= Geology of Rwanda =

The geology of Rwanda is dominated by Mesoproterozoic metasedimentary rocks, primarily quartzites, sandstones, and shales of the Burundian Supergroup. These are intruded locally by granite of the Kibaran Belt, which includes four distinct granite types. In eastern Rwanda, Palaeoproterozoic “older granites” occur with granitic gneisses and migmatites. In the northwest and southwest, Neogene to Holocene volcanic rocks associated with the Virunga volcanic field include highly alkaline lavas. Quaternary alluvium and lake sediments are found in rift-related basins along the Western Branch of the East African Rift, particularly on the eastern shore of Lake Kivu, and in major river valleys.

== Geohazards ==

Toxic gas emitted from the Virunga volcanoes have been noted.

==Economic geology==
A significant portion of Rwanda's economy is based on mineral extraction.

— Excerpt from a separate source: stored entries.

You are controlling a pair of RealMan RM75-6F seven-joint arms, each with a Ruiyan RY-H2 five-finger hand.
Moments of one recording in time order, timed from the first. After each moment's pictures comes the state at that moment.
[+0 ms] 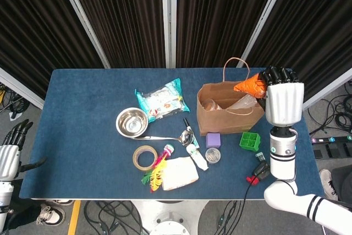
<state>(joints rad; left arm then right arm) -0.12 -1.42 -0.06 -0.98 1.53 1.54 -0.54 0.53 -1.45 0.54 -1.61 -1.46 1.47 -0.65</state>
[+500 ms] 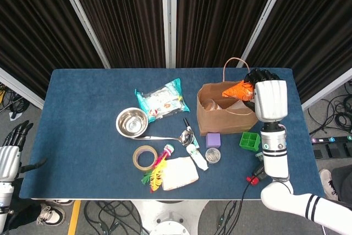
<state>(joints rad) -0.11 -1.42 -0.06 -0.97 1.52 1.54 -0.54 0.58 -1.44 0.51 -1.68 -1.27 1.37 -0.60</state>
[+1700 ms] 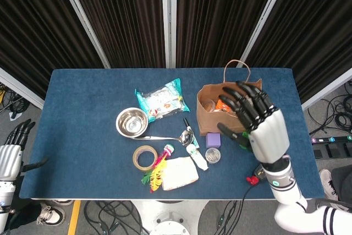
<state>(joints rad) -0.12 -1.40 -0.06 -1.02 1.53 1.55 -0.51 0.55 -1.26 0.31 -1.87 -1.83 1.60 -0.23</state>
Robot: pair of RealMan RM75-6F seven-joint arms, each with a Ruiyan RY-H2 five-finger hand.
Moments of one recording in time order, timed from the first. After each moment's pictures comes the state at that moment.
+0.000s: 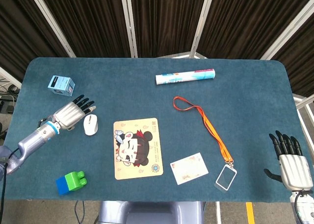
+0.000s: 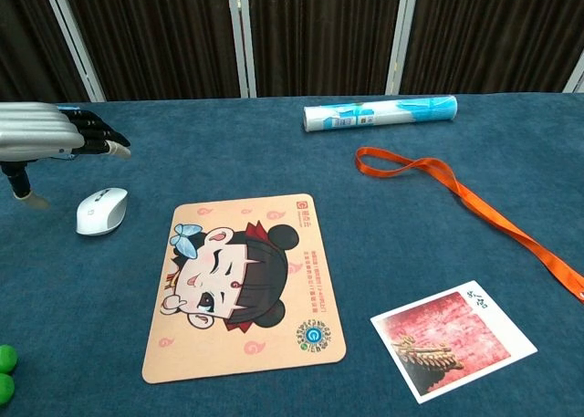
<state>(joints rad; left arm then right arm) -0.80 -1.48 0.13 -0.71 1.81 0.90 -0.20 0.06 -1.12 0.05 -1.63 -1.47 1.46 -0.17</state>
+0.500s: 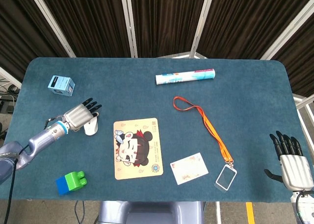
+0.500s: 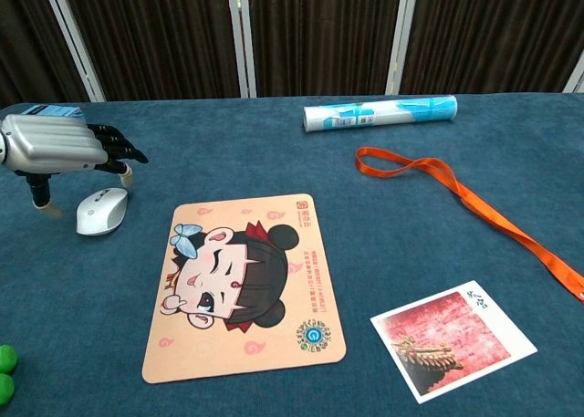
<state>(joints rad) -0.86 -1.50 0.16 -0.74 1.80 0.80 -0.15 0.06 -1.12 0.04 -1.63 -1.47 1.46 -0.15</state>
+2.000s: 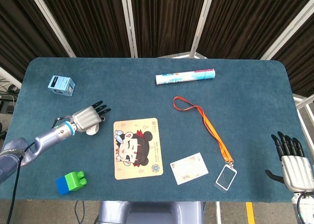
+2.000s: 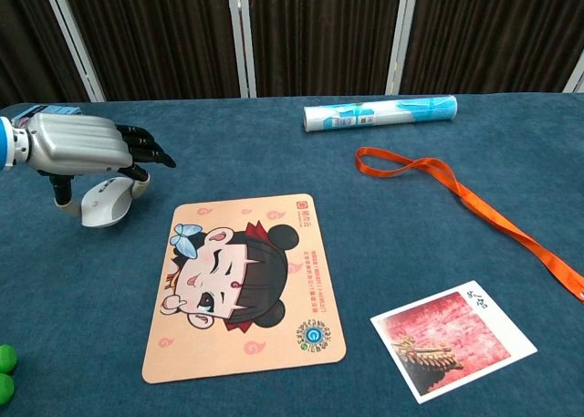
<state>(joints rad) -0.94 -1.49 0.22 -0.79 1.82 0.86 -0.15 0.05 -1.12 0.04 -1.64 -1.47 1.47 -0.15</state>
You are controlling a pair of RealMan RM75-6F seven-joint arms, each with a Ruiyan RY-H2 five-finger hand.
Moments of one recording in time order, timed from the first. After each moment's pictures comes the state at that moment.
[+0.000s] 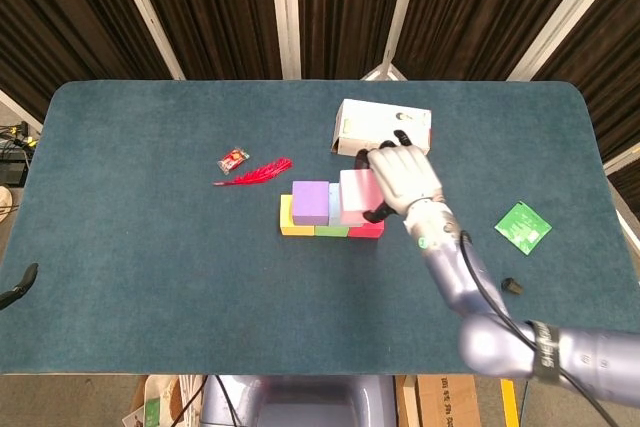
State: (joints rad) left arm -0.02 -1.17 -0.18 -1.71 1.46 1.72 0.03; right arm 1.31 -0.92 0.38 -2.10 0.08 1.00 -0.77
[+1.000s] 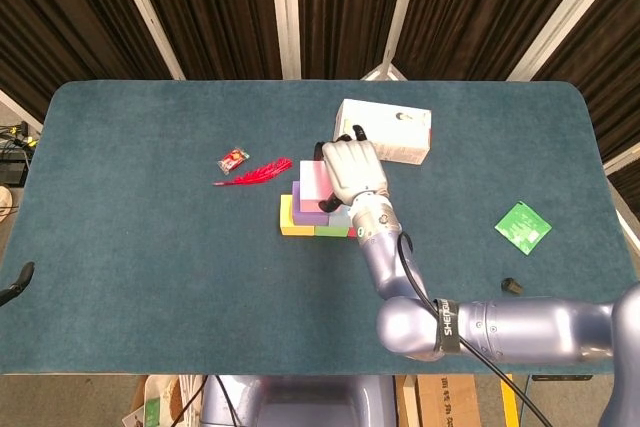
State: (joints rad) left arm -0.02 -1.17 -0.19 -1.72 1.43 1.70 0.02; right arm 1.45 -1.22 0.40 -1.90 0.13 1.17 -0.79
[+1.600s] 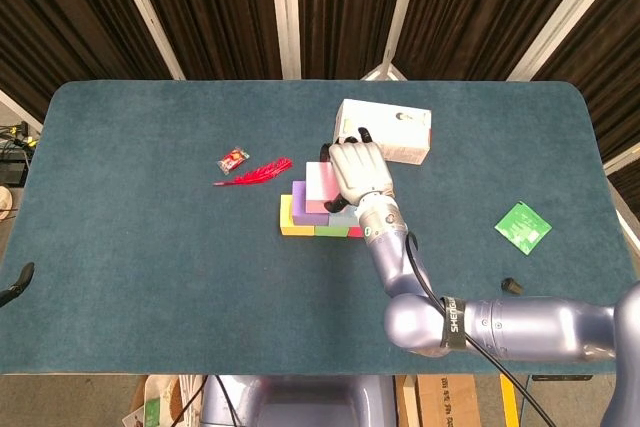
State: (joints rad) left arm -0.02 -1.17 -0.19 -1.73 1.43 1.71 0.03; right arm 1.40 -1.23 0.39 -1.89 0.09 1.14 -0.79
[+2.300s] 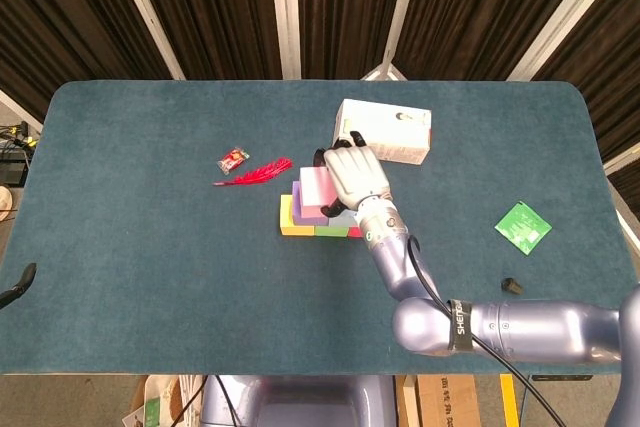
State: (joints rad) left arm -0.02 -1.18 -0.19 -1.73 1.43 1.71 0.05; right arm 1.36 -1.23 0.38 -1.89 -0.02 1.09 -0.74
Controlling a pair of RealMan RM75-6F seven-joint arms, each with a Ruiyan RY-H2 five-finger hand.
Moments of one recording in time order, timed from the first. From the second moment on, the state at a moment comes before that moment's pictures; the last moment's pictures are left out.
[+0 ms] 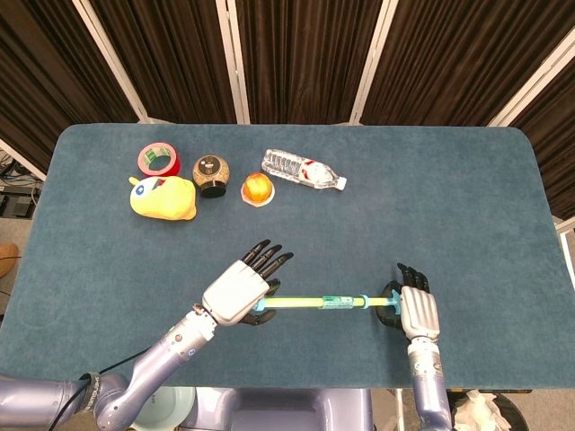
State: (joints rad) left arm -0.77 -1.53 -0.13 -1.88 1.31 1.05 0.66; right arm 0.25 -1.69 0.18 -1.62 -1.02 1.29 -0.44
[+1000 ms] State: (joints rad) left arm -0.76 -1.42 -0.16 -1.97 1.35 1.10 0.60; right arm 0.28 -1.57 0.28 -1.69 -1.00 1.34 -0.44
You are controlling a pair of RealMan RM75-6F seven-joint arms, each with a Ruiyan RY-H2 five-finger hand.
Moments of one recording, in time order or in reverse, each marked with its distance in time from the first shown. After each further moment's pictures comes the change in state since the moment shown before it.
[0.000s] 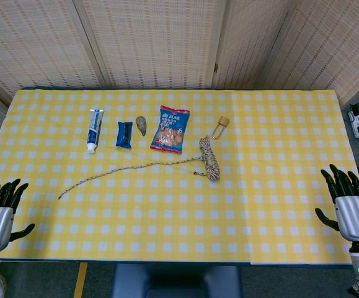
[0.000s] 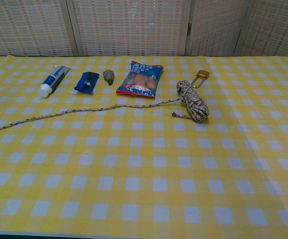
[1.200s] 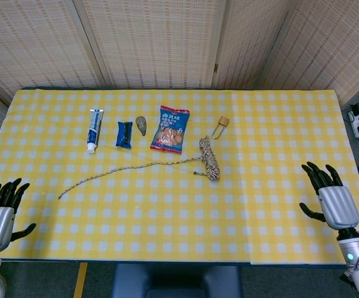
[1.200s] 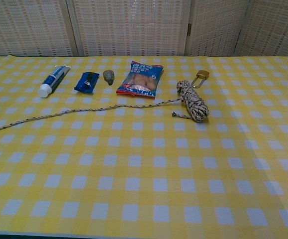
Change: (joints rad) left arm 0.000 0.000 0.000 -0.015 0.009 0.012 0.006; right arm 0.108 0.017 0.013 0.001 -0.006 -0.177 0.114
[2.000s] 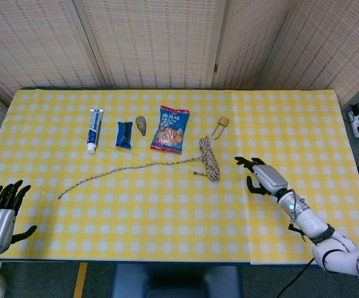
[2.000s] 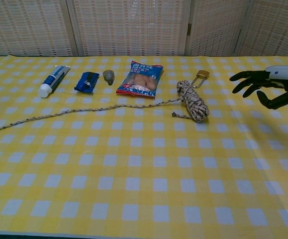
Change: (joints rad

Rwanda is the foremost producer of tungsten in Africa, producing 70% of Africa's total output. Rwanda is Africa's second highest producer of tin and coltan, accounting for 20% and 30% of the country's output, respectively. Rwanda also produces 9% of the world's tantalum. Rwanda produces gemstones. Even though a substantial portion of the country's economy is based on mineral extraction, Rwanda has in the past shut down mineral extraction due to environmental concerns.

Prior to 2006, natural gas was extracted from Lake Kivu. A disagreement between the oil company and the Government of Rwanda has suspended operations. In this region, reserves of helium rich methane is estimated to be 56.65 billion m^{3}. Although petroleum extraction occurs in the country, it imports more than it exports.